Flye
Flye copied to clipboard
Incorrect haplotype polishing?
Hi,
This issue is related to the --polish-haplotypes
subcommand of the --polish-target
command in the Flye version used by HapDup. Now, given a region, I have the following haplotypes from HapDup (from top to bottom: haplotype 1, haplotype 2 and haploid assembly straight from Flye):
The screenshot is centered on this one SNP on haplotype 2 (middle track) which is incorrect. I went back to the (Margin) phased reads mapped to the haploid assembly:
Screenshot again is centered on the same SNP. It makes no doubt here that something went wrong with the phasing but if we put this aside, the blue reads are the ones used to polish the haploid assembly for haplotype 2: coverage over this region is 3 reads and they all have a different base at this location, only one of them supporting the SNP output in haplotype 2. Any idea what is happening here?
Thanks, Guillaume
Hi,
I think the reason for that is that hapdup is actually using unphased reads to polish, in addition to either of the haplotypes.

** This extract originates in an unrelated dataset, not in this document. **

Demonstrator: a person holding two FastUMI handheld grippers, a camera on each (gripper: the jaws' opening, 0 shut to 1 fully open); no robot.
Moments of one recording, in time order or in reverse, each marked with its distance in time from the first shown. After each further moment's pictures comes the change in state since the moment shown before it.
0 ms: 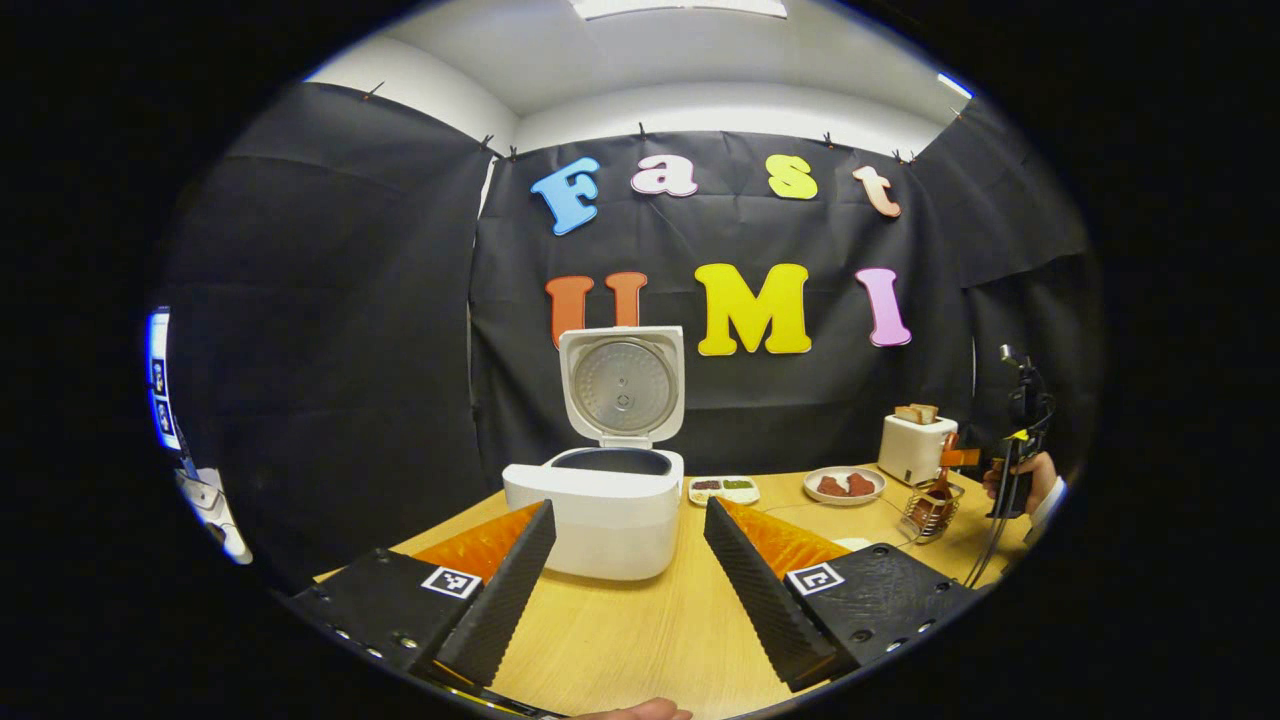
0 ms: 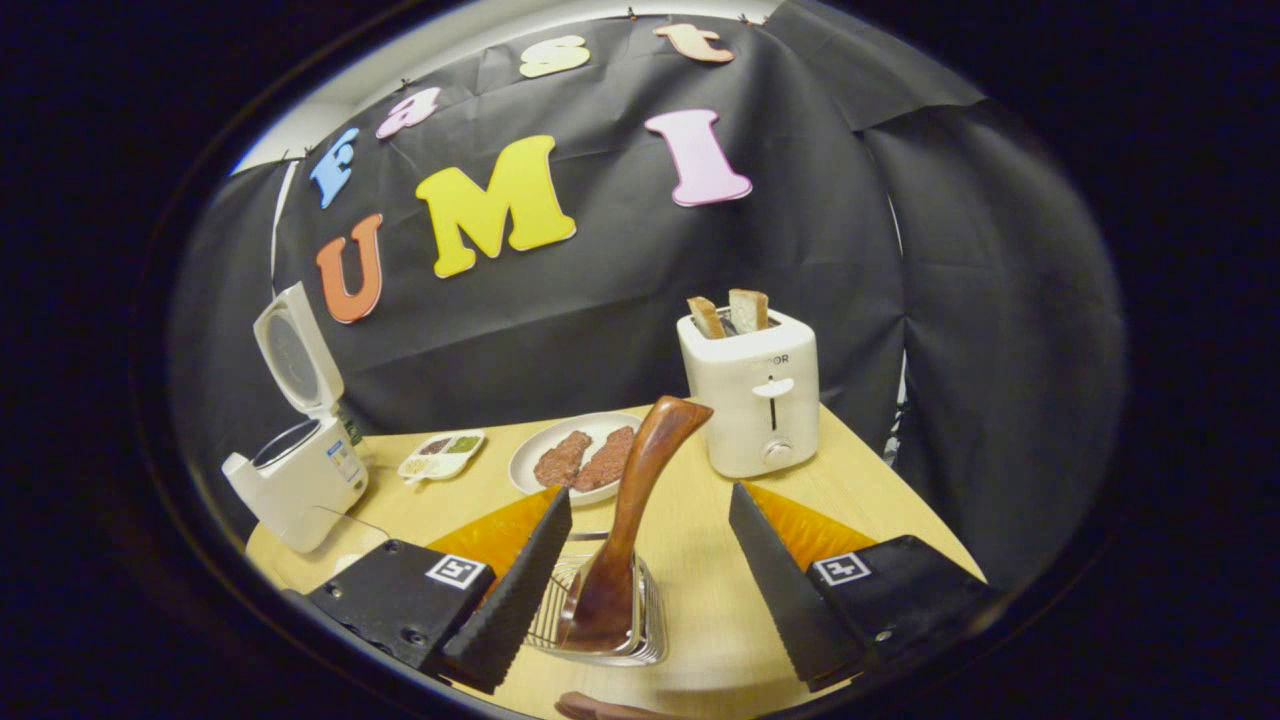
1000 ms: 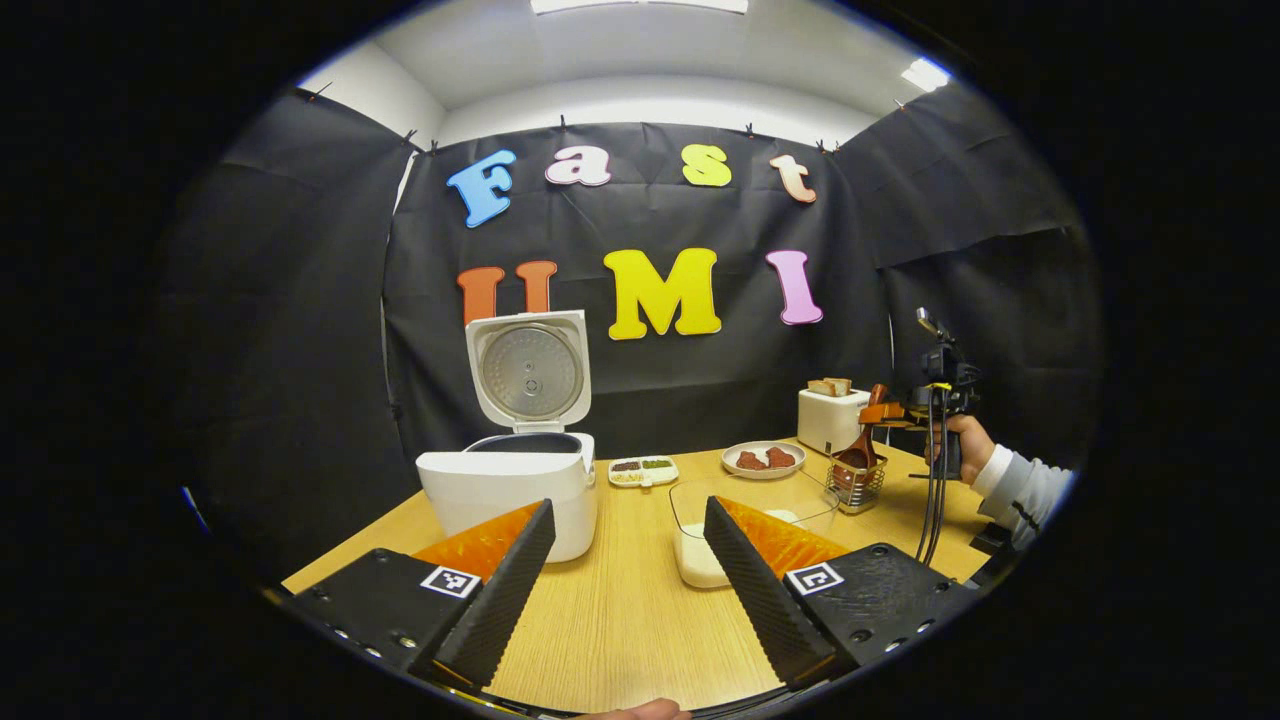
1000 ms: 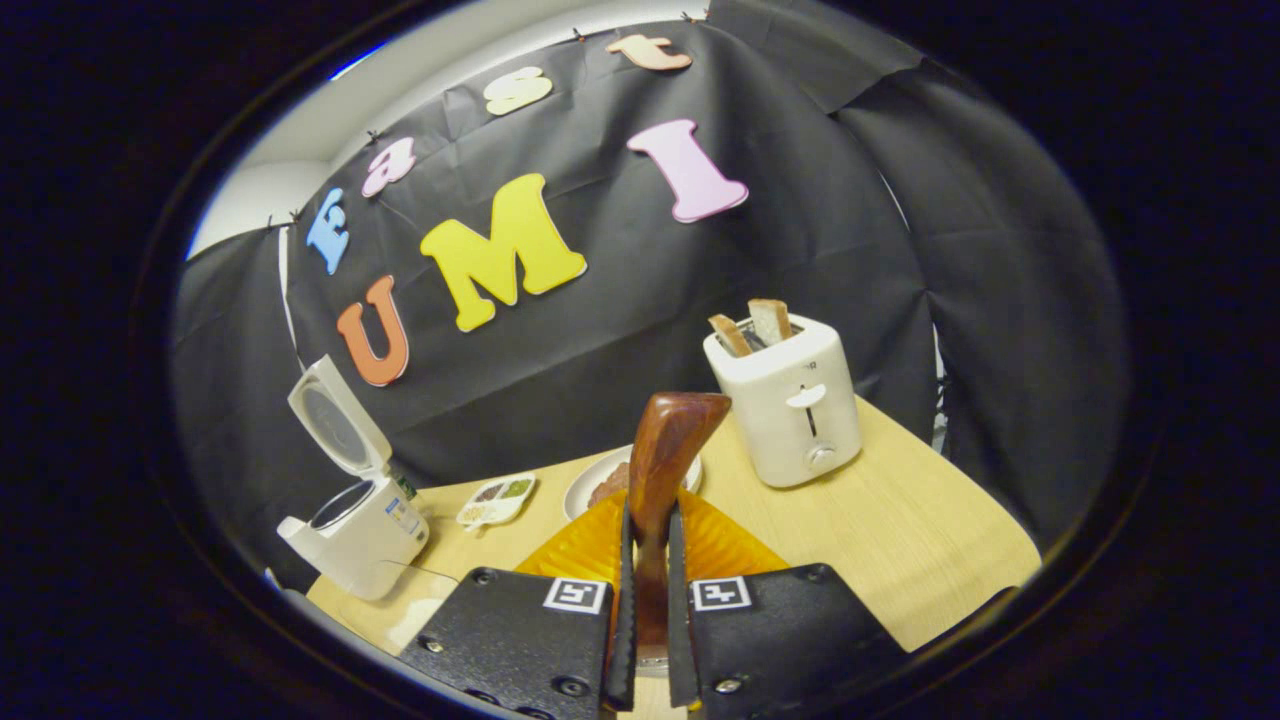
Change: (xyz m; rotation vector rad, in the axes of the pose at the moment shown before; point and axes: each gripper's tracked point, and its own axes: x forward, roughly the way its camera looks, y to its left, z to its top) left arm -0.019 -0.048 -0.012 0.080 0.018 -0.191; right arm -0.021 0.025 0.034 0.136 -0.103 0.110
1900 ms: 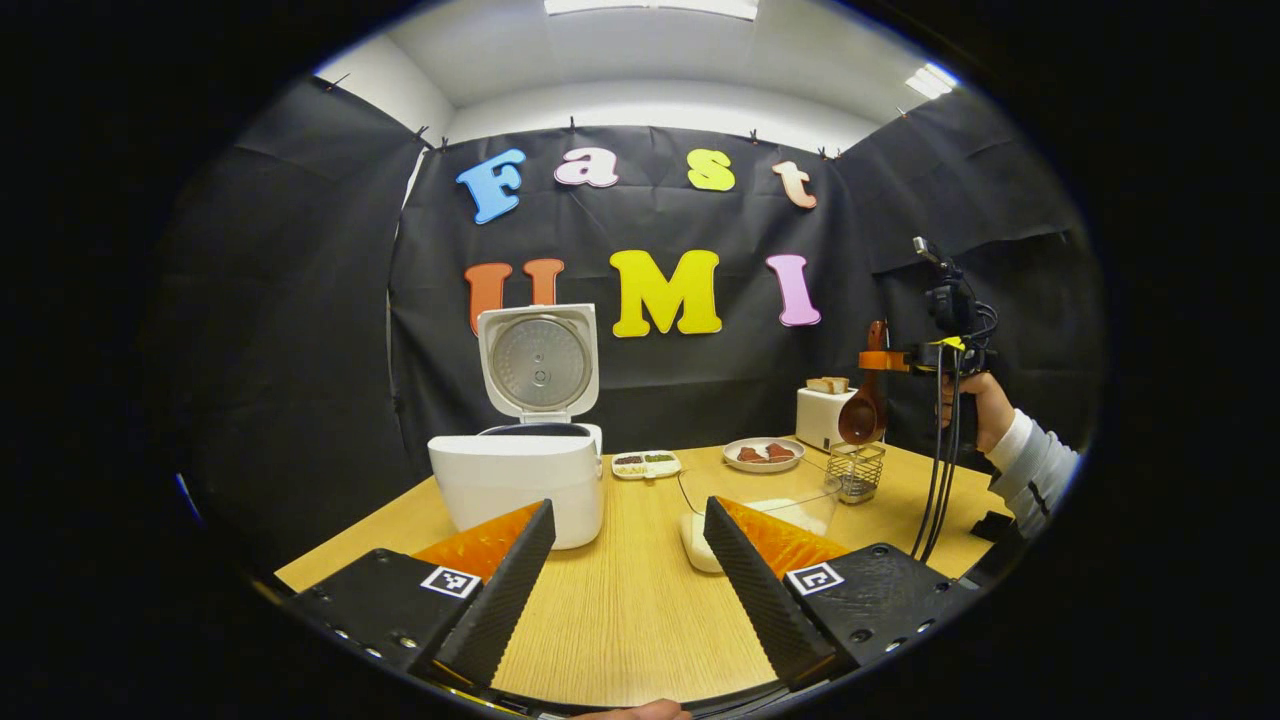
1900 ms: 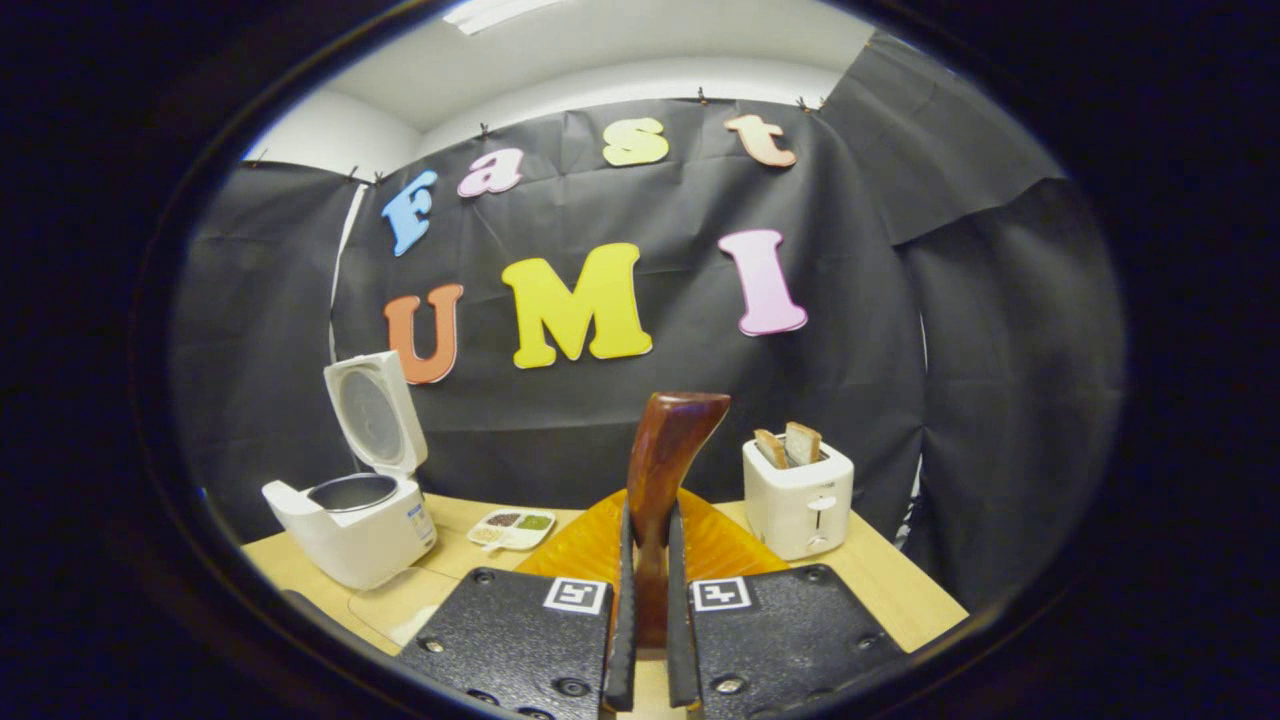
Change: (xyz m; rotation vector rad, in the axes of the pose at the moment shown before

This is an old strategy we went with, because we expect some regions to be unphased. But now you can actually try only using phased reads for polishing, and regions with no phased reads should just be left untouched.

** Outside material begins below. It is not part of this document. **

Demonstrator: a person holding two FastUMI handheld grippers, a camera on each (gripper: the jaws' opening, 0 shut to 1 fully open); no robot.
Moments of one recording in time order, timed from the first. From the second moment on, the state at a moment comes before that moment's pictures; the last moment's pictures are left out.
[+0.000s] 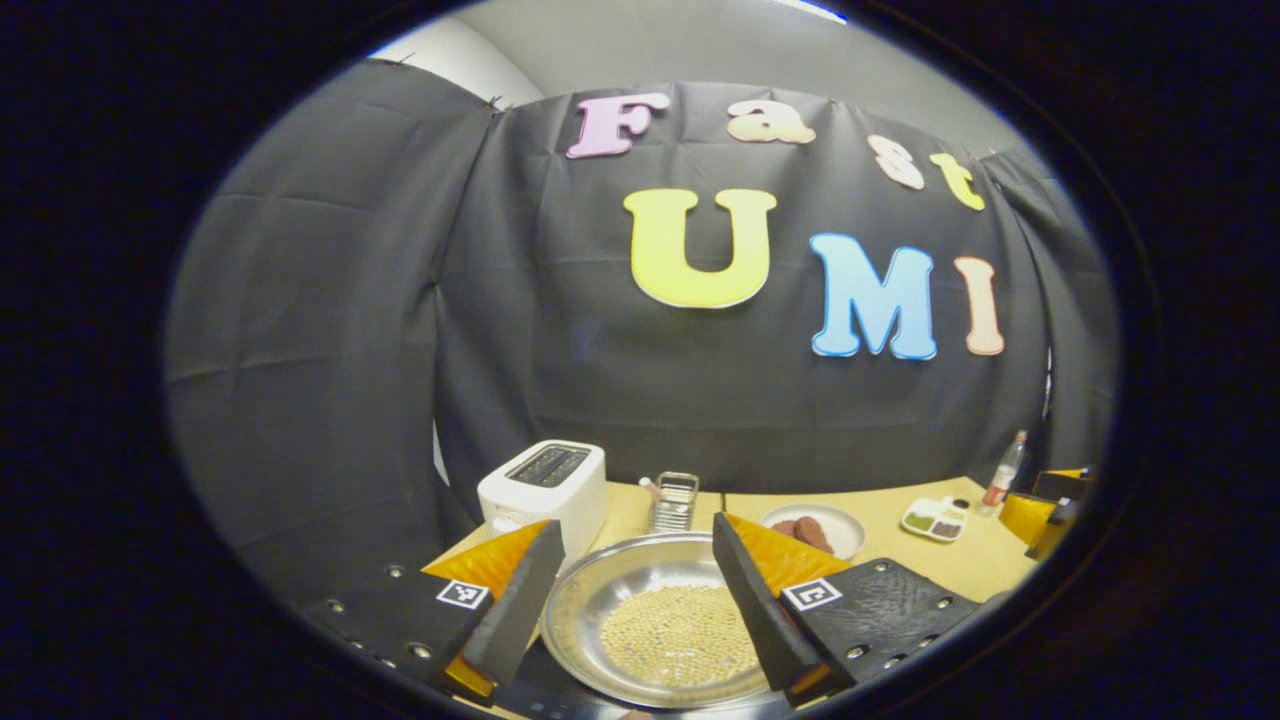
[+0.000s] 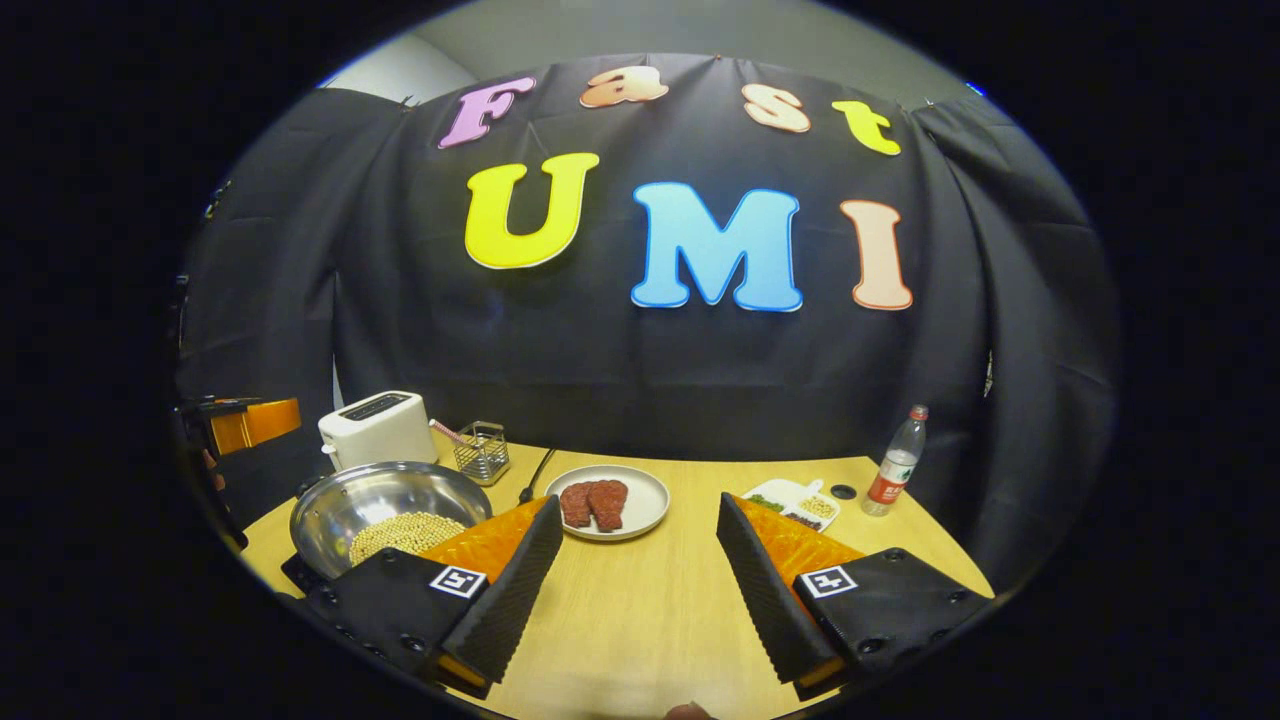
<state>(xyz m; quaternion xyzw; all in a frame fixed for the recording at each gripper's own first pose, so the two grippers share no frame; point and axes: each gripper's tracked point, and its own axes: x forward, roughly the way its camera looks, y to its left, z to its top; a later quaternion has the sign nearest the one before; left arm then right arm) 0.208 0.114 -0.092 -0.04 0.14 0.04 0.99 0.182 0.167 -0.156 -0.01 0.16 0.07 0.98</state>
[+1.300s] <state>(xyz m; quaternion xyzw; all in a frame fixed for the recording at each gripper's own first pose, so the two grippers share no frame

If you are able to modify hapdup code, here is the line to change (remove "0," from --polish-haplotypes
): https://github.com/fenderglass/hapdup/blob/main/hapdup/main.py#L222
Let me know if that makes your assemblies better in general, it might eventually make sense to make this a default option.
Best, Mikhail
Just realizing I left this issue open without an answer, sorry about that. Thanks for the feedback!